In this simulated research project, we're looking into the market of theme-park resorts.

Please note that much of this data is actual data collected from a previous research project that's been scrubbed, relabeled, and repurposed for this hypothetical project.

This dashboard demonstrates the results of a psychographic segmentation.

Our hypothetical client, Adventure Rezorts, is interested in growing their customer base among vacation travelers. To get a better idea of who their target customer might be, they've decided to segment the population on the basis of attitudes, beliefs, and/or opinions around what motivates people to take vacations.

Because this type of research focuses on core attitudes and beliefs around the product category of interest, psychographic segmentations tend to be stable time. The results can be used to develop customer profiles (e.g. personas) to use as a foundation for future product development research.

Percent of sample

Vacation Motivations

Purchase Simulation

Survey respondents performed a choice-based-conjoint (CBC) exercise where they were asked to choose between different hypothetical vacation packages.

In a CBC, respondents perform 10-15 choice tasks where they're asked to choose which product in a set they prefer, and whether or not they would purchase that option if it were available. This allows the researcher to predict product preference as a function of the attributes that describe that product.

Preference Share: If respondents HAD to choose one of the following vacation packages below, which would they prefer?

Purchase Share: What percentage of respondents would purchase each vacation package if it were available in the market?

A good way to use this tool is define a product that closely matches YOUR offering, and then your COMPETITOR'S offering. Then, use the final product description to explore what NEW features gain market share from your competitor, while minimizing canabalization of market share from your current product offering. This is especially useful if you're testing product features designed to appeal to 1 or 2 target segments.

Package 1

Package 2

Package 3

Preference Share

Purchase Share

Ticket Pricing

van Westendorp pricing is used to find a range of acceptable prices.

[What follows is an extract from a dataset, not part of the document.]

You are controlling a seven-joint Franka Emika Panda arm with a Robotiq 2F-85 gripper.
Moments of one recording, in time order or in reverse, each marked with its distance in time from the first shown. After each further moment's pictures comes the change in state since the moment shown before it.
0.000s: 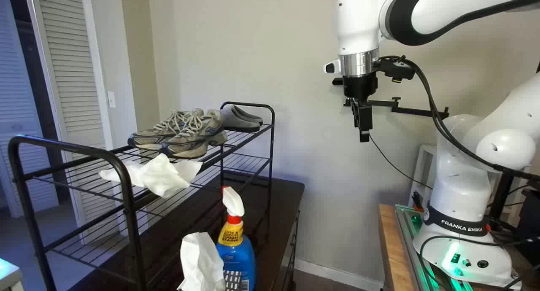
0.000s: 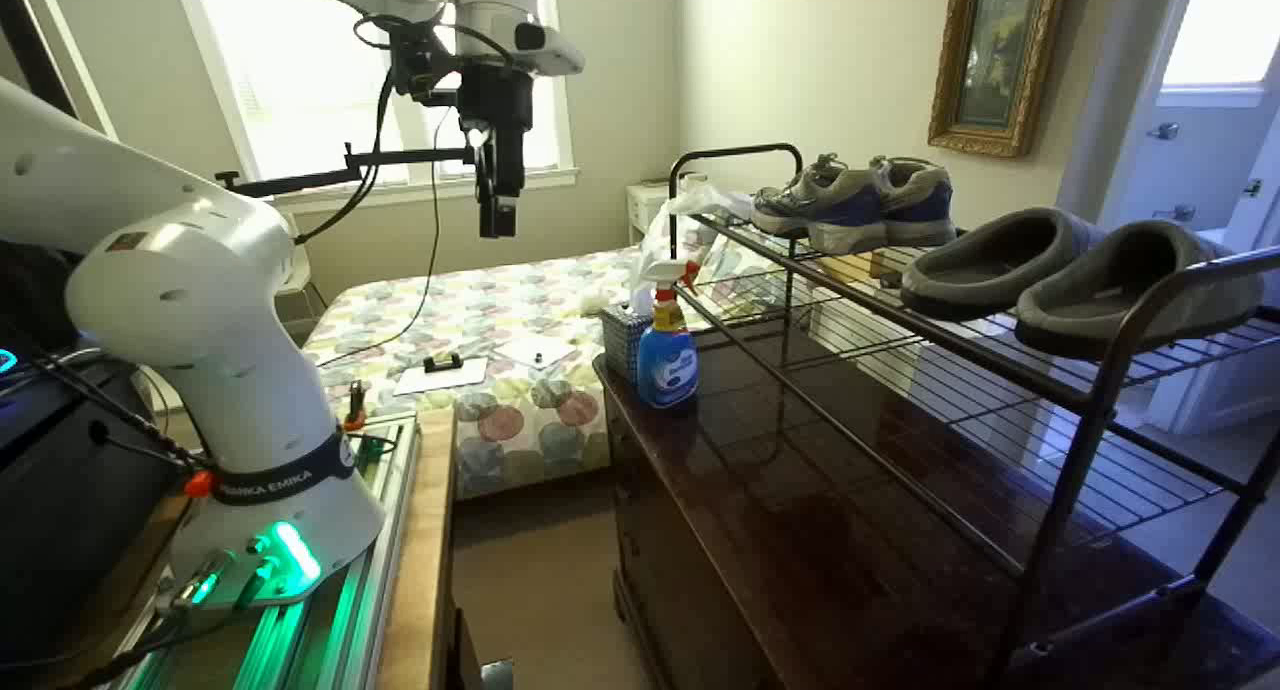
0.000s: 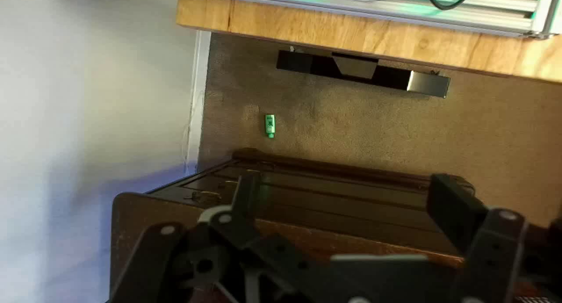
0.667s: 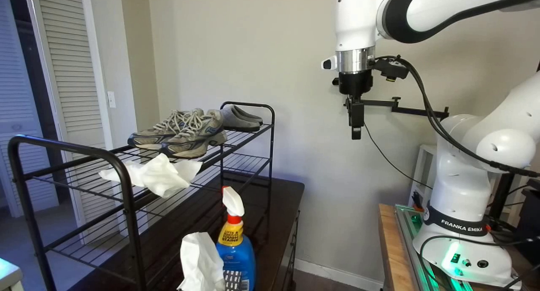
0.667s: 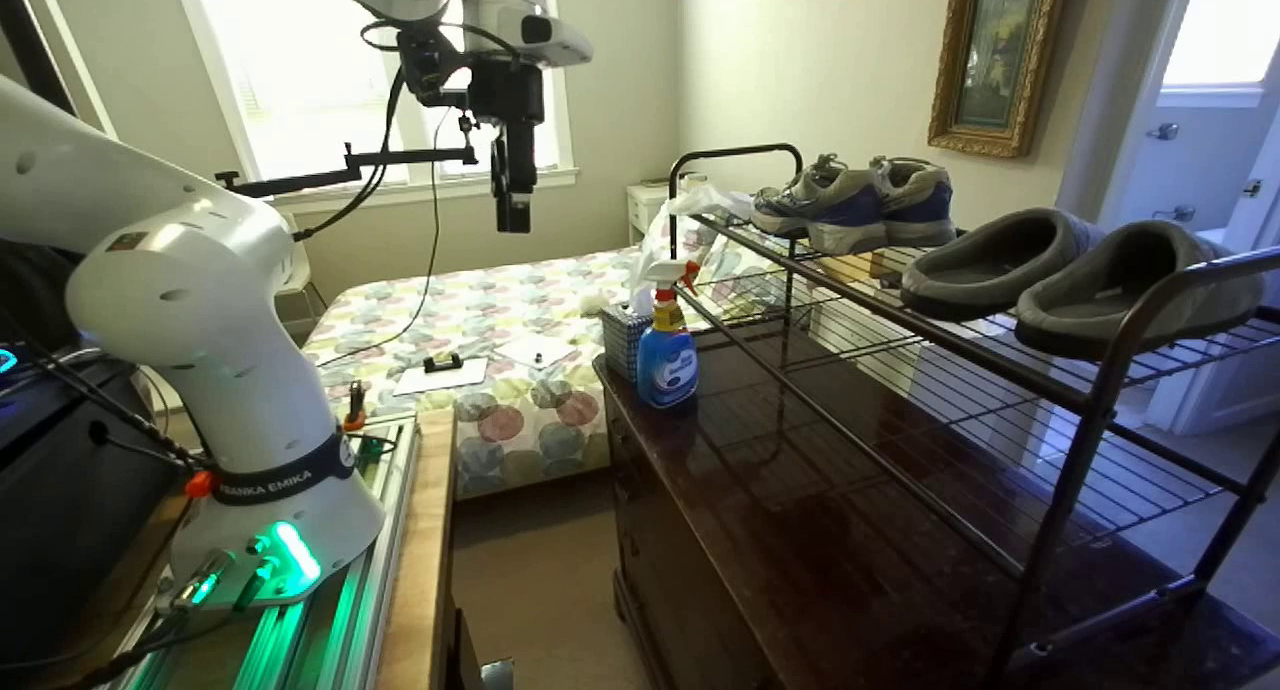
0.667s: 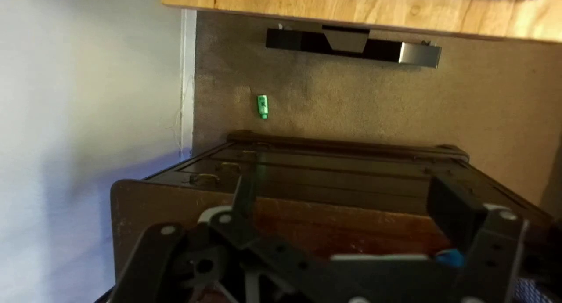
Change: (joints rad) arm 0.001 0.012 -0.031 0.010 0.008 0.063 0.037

As prices increase, FEWER people will consider the price cheap, and FEWER people will think that the price is NOT expensive.

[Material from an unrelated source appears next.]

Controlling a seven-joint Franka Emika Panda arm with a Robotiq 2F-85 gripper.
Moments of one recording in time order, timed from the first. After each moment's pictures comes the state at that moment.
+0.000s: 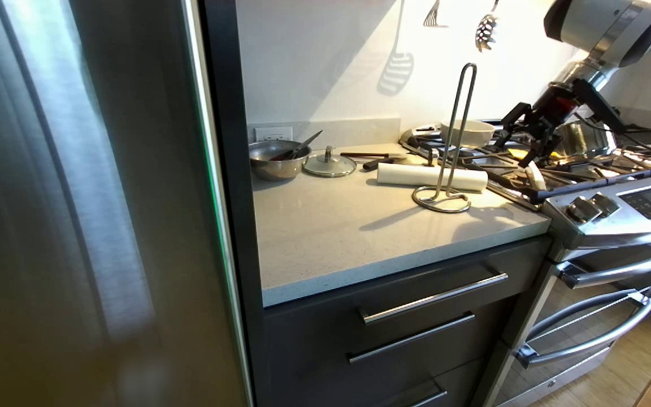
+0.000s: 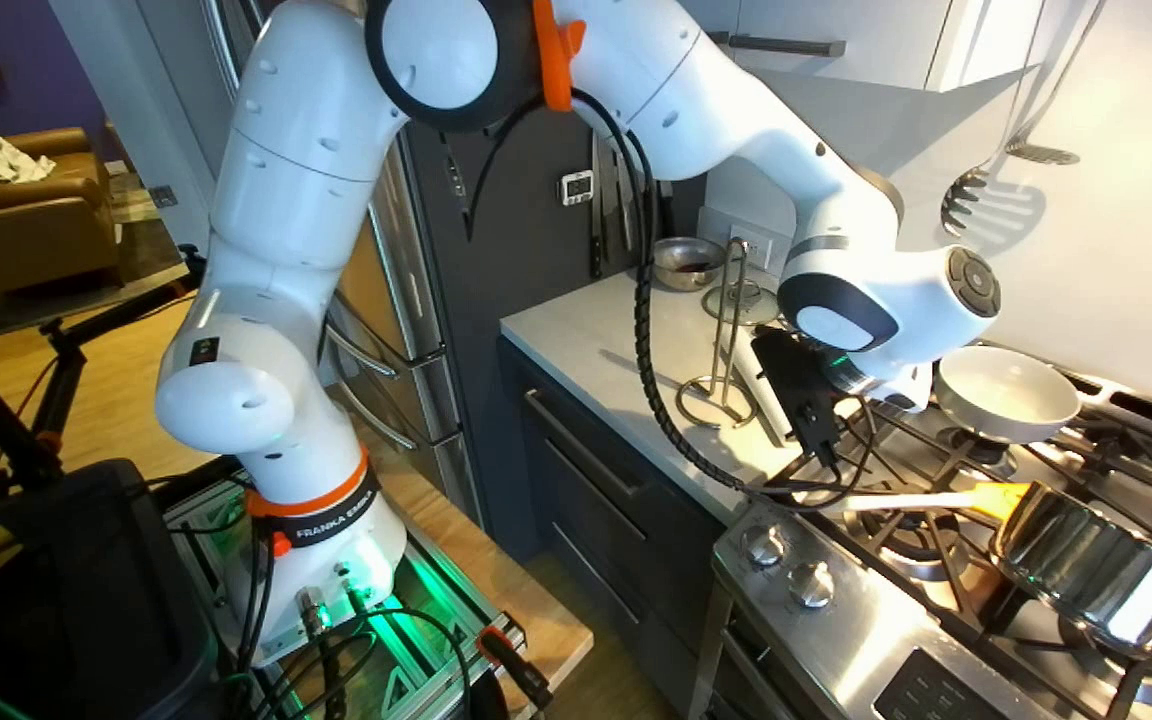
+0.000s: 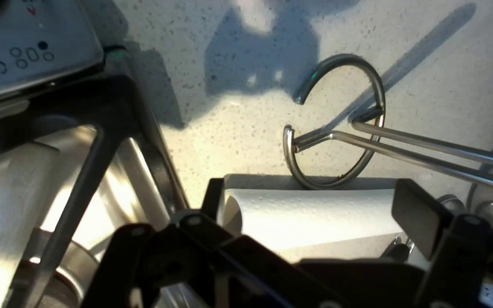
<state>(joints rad) -0.50 0.53 -0.27 -1.81 0.73 1.99 -0.77</state>
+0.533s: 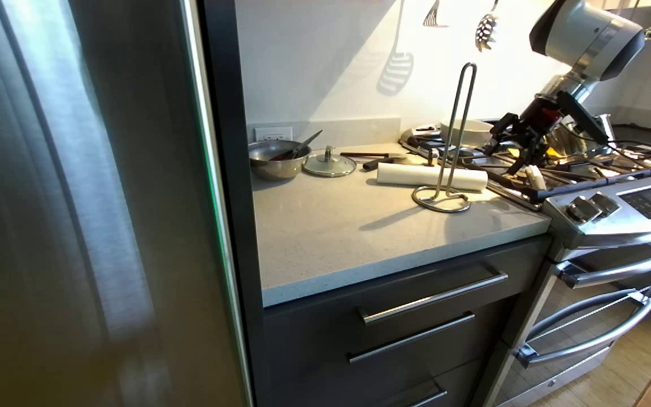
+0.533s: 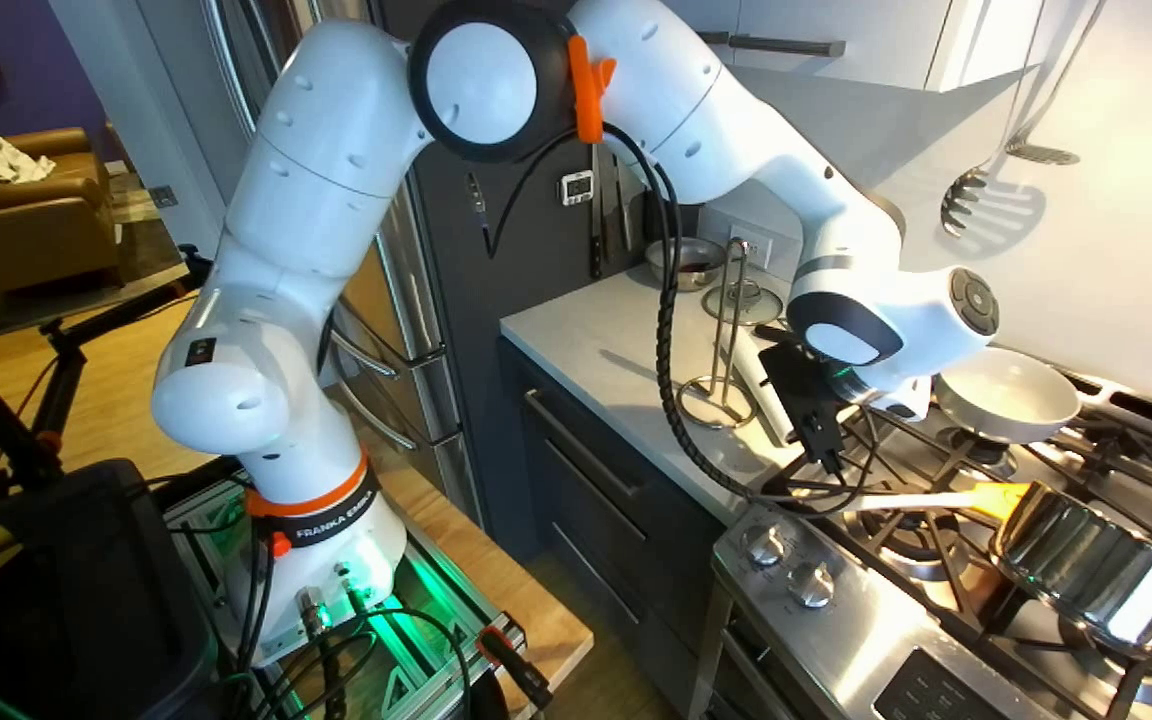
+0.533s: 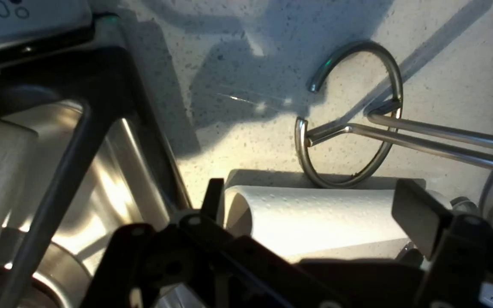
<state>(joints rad) -0.52 0.62 -0.22 -1.73 0.73 1.99 -0.76</state>
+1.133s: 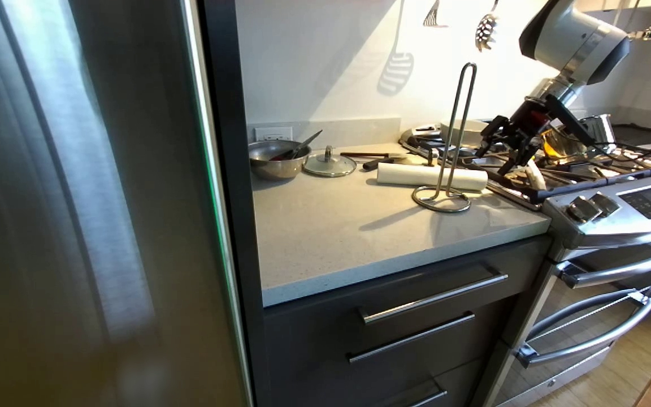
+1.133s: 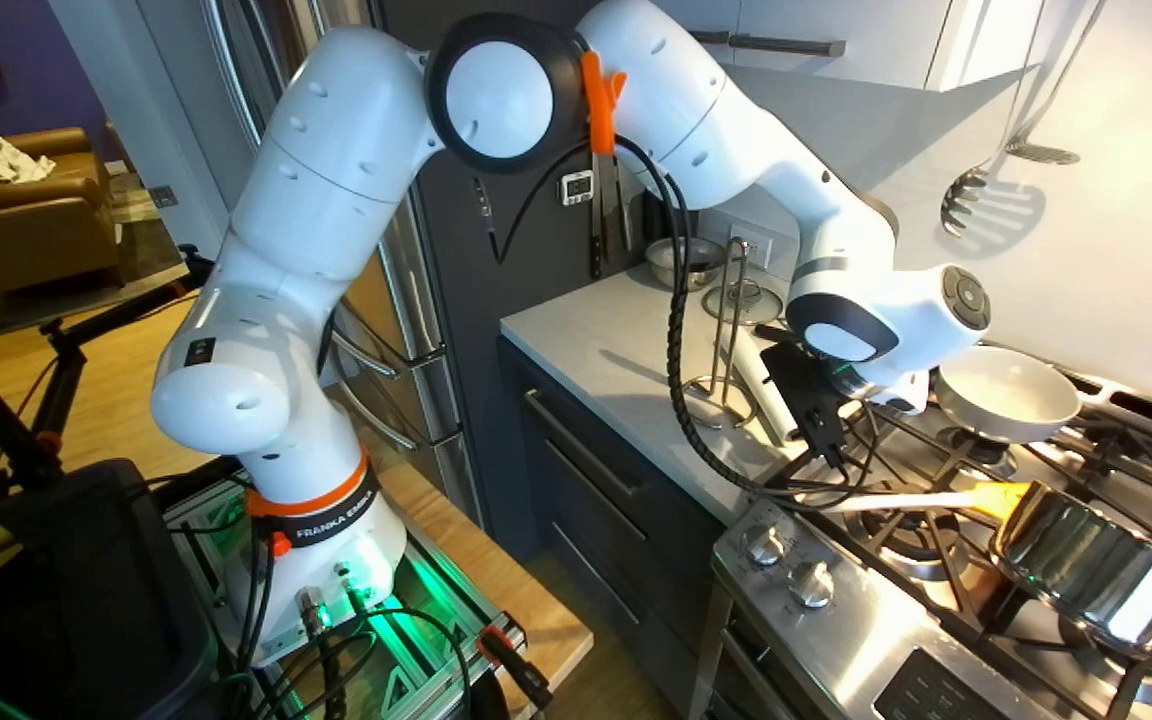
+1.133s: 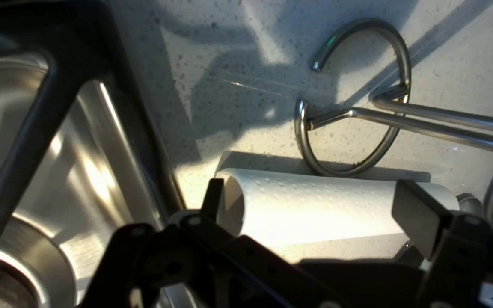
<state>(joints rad) -0.53 0.65 -0.19 -1.69 0.73 2.03 -0.76</state>
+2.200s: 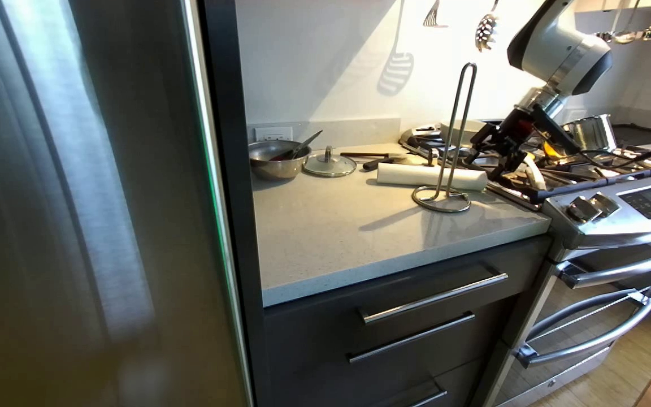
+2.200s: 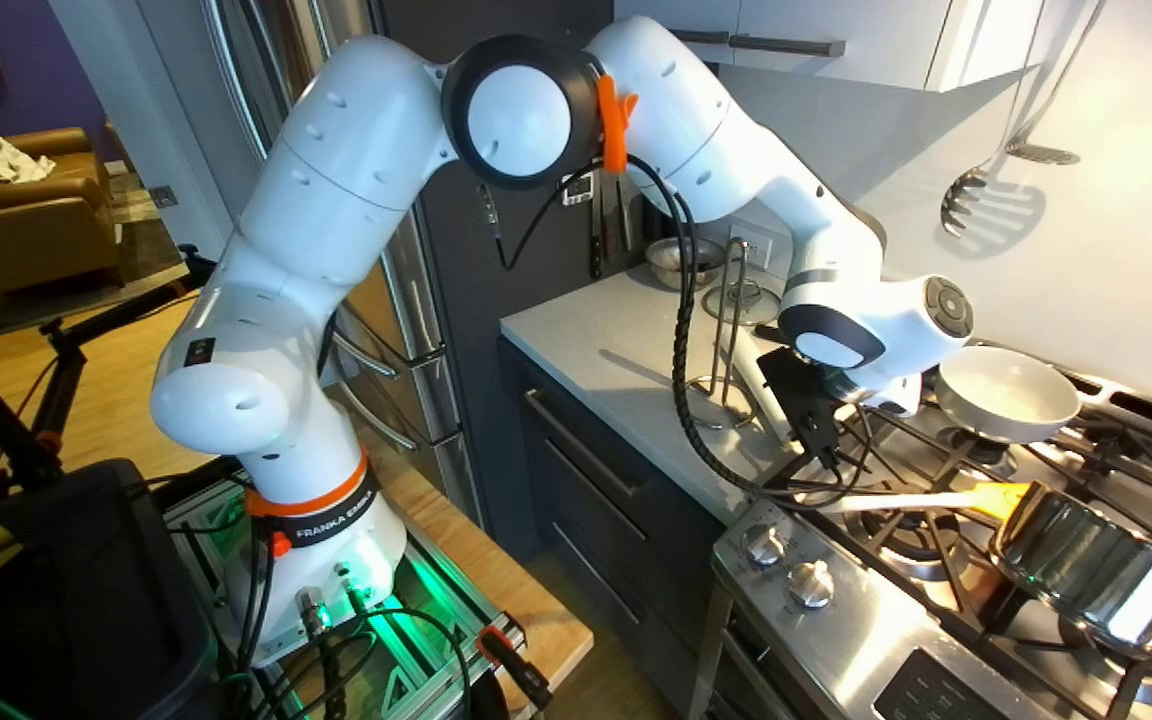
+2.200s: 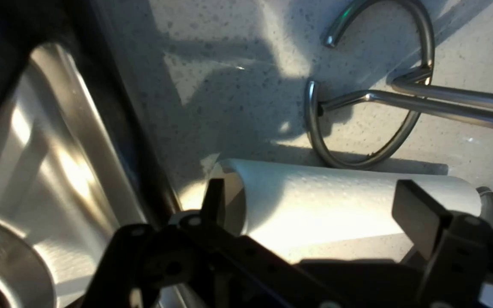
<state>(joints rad) -0.53 0.70 -0.15 -1.67 0.75 2.10 -0.76</state>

Similarly, as prices increase, MORE people will consider the price to NOT be a bargain, and MORE people will consider the price to be expensive.

Prices BELOW the first intersection end will lose customers. More people would consider the product too cheap at prices LOWER than this than those who think it would no longer be a bargain at that price.

Prices ABOVE the second intersection will lose customers. More people would consider the product too expensive at prices HIGHER than this than those who'd consider it expensive, but still worth considering.


Feature Demand

What's the marginal added value of vacation package features?

The calculations shown here make the assumption that customers are ONLY influenced by the selected attribute. In other words, it assumes they are are indifferent to every other feature offered in the vacation package. This allows us to focus on the feature/price tradeoffs within a single attribute.

For example, all other things being equal, there's a 50% chance that a customer would buy a night's stay at '5 Flags' for $211 AND a 50% chance that a customer would buy a night's stay at 'Adventure Rezort' for $257. At this purchase probability of 50%, Adventure Rezort adds $46 in value.

Use this tool to help price specific features for your target segments, or to help learn what features to add at a specific price to gain market share



Heat map of segment crosstabs. The percentages show the percent of respondents within each column (segment) responding with answer shown in each row. Not that for multiple select questions, this can add up to over 100%.

The heatmap tests expected frequencies of responses within each column. White means we'd expect to see these frequencies by chance. Blue means we're seeing fewer observations in that cell than expected. Red means we're seeing more observations in that cell than expected.

Note that this test controls for the baseline observations shown in the 'Overall' column. (The 'Overall' column tests whether or not the responses are evenly distributed, regardless of segment).